Do Lawnmowers Have Catalytic Converters?

In chemistry, catalysts are compounds that aggravate chemical reactions while leaving catalysts unaffected. The first catalytic converter was invented by a French engineer named Eugene Houdry for smoke stacks. It wasn’t until 1975 that catalytic converters began to be used in automotive vehicles to reduce hazardous emissions from car exhaust; some of those include carbon monoxide, nitrogen oxide, hydrocarbons. A catalyst is necessary.

To further clarify, a catalytic converter is an “antipollution device in an automotive exhaust system that contains a catalyst for chemically converting some pollutants in the exhaust gases..” The catalyst used in a catalytic converter involves a mixture of platinum (Pt), palladium (Pd) and rhodium (Rh). These metals are coated inside of a honeycomb made of ceramic that uses a large surface area where reactions take place.

Since it is essentially a safety hazard to not use catalytic converters; do lawn mowers come with a catalytic converter built in? The answer to this question is a striking no. The reason there isn’t a catalytic converter in lawnmowers is largely due to lack of regulations and lack of demand (because catalytic converters are expensive).

To give a picture of how necessary catalytic converters are for lawnmowers; the Texas Commission on Environmental quality discovered that one hour of using a gas powered lawn mower produced the same amount of pollution as driving for four hours.

Because of the hydrocarbon toxic wastes; gas-powered lawn mowers which are not enabled with a catalytic converter can be a huge contributor to smog. In fact, the Environmental Protection Agency proposed a regulation that would reduce 35% emissions in lawn mowers (as well as speedboats). It was so dramatic that the result of such had the same effect as removing 1 in 5 cars out on the streets; 190 million gallons of gasoline were preserved and 300 premature deaths were prevented annually.

To give you a picture of how huge of an impact gas-powered lawn mowers have on the environment by simply not having a catalytic converter, it is estimated by the California Air Resources Board (CARB) that 5% of all pollution in the United States is the result of lawnmower use and 2% of smog pollutants.

Electric lawn mowers are making a mark but there are still several issues that are preventing electric lawn mowers from moving forward. First of all is the tangled mess of cords that electric lawn mowers use. While there are cordless lawn mowers there is still the issue with batteries failing and having to replace the batteries, which can be a huge pain.

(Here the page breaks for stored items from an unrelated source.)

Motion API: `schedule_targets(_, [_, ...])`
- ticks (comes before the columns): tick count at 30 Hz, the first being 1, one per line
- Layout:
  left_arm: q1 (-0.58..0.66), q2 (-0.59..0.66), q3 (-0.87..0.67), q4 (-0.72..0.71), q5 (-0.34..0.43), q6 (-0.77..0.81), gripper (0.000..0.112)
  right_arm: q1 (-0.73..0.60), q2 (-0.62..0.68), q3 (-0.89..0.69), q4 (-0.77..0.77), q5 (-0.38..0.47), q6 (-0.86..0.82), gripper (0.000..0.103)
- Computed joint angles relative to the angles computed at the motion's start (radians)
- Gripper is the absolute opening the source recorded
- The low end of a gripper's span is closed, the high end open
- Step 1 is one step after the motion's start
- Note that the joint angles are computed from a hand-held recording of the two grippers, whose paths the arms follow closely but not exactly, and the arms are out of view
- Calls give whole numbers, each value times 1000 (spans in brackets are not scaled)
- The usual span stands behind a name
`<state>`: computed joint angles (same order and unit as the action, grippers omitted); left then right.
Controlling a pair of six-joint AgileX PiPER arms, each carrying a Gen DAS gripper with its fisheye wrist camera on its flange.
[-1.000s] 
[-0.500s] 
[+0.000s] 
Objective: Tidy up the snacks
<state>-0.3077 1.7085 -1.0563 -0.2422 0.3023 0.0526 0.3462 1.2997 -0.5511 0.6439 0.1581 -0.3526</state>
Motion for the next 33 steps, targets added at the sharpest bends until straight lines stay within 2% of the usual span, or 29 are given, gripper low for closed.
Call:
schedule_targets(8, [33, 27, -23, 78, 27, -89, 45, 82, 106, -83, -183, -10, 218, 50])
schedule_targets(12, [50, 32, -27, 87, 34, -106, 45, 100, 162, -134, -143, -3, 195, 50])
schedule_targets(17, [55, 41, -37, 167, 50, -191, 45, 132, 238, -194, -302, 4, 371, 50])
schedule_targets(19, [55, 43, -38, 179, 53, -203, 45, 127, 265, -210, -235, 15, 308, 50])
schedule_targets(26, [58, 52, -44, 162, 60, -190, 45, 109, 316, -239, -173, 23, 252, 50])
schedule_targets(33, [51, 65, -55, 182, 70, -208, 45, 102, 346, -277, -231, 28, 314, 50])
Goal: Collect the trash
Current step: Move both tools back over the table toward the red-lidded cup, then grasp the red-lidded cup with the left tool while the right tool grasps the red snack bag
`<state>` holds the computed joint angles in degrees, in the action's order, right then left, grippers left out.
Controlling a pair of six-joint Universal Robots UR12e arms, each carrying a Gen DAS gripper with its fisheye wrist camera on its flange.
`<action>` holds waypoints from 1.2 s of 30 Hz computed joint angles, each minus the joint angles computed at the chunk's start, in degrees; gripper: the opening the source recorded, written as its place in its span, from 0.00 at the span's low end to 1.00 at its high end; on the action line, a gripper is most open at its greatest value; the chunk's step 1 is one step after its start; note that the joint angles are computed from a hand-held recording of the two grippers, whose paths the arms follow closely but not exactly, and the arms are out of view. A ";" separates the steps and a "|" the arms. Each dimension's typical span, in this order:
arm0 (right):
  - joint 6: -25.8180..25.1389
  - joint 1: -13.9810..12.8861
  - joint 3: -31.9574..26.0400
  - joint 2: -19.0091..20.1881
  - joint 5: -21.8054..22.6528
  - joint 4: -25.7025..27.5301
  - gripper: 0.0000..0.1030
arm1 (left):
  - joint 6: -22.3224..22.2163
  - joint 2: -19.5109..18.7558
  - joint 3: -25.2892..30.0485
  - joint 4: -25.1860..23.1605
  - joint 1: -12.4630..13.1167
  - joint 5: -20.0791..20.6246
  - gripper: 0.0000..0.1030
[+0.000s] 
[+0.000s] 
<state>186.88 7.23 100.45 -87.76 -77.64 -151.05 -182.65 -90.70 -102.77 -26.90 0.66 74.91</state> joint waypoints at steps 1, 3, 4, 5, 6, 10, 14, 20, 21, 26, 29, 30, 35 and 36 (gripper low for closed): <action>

Also, there is the use of mechanical lawn mowers which simply use the force and momentum of propelling the equipment forward that the blades begin to twist and cut grass. This is by far the safest option in terms of health and the environment. These tools are also cost effective and readily available for consumer access; you can find these at Wal-Mart, Home Depot and Lowes.

To conclude; currently, there are no regulations requiring the use of catalytic converters. There is also not much of a demand for catalytic converters because consumers simply aren’t pushing company’s for that want; as I mentioned to top all of this off, it is expensive to have a catalytic converter powered lawn mower. Perhaps, the EPA will soon step in and require the use of catalytic converters in the near future; it’s the safest route for the future of lawn mowers.